### [Goal of the exercise]
Please give the count of lines below with the string "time" in them, and no other words.

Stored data
+--

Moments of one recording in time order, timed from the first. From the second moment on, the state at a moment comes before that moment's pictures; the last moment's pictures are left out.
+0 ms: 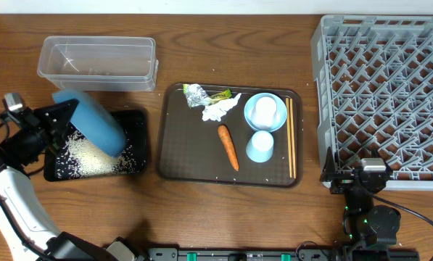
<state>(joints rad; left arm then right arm) 0.83 1.35 1.03 -0.59 1.41 -0.57 -0.01 0.01 0.01 -0.07 -0.02 -0.03</state>
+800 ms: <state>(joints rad) 0.66 1.08 1.03 -0.63 1.29 -0.51 -0.01 0.01 0.01 -0.07 -0.02 -0.03</state>
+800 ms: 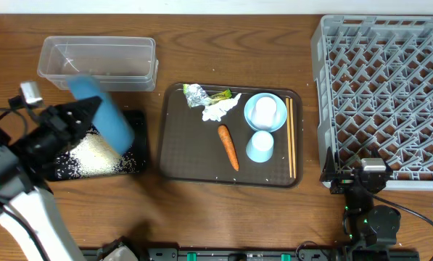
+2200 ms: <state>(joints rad) -0.72 1.49 1.03 -0.70 -0.06 -0.46 -0.01 0.01 0.01 -0.07 -0.02 -0.03</state>
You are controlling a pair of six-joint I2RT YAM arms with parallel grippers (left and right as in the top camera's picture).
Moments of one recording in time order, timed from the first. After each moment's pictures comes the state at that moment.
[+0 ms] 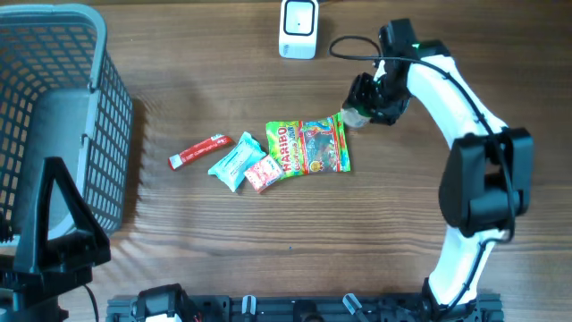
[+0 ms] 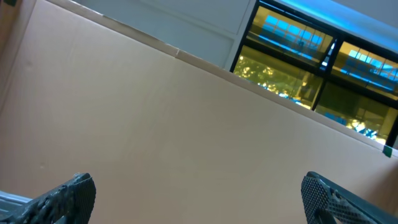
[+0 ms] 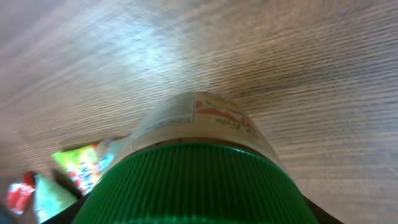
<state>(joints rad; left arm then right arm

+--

### [Task solution]
2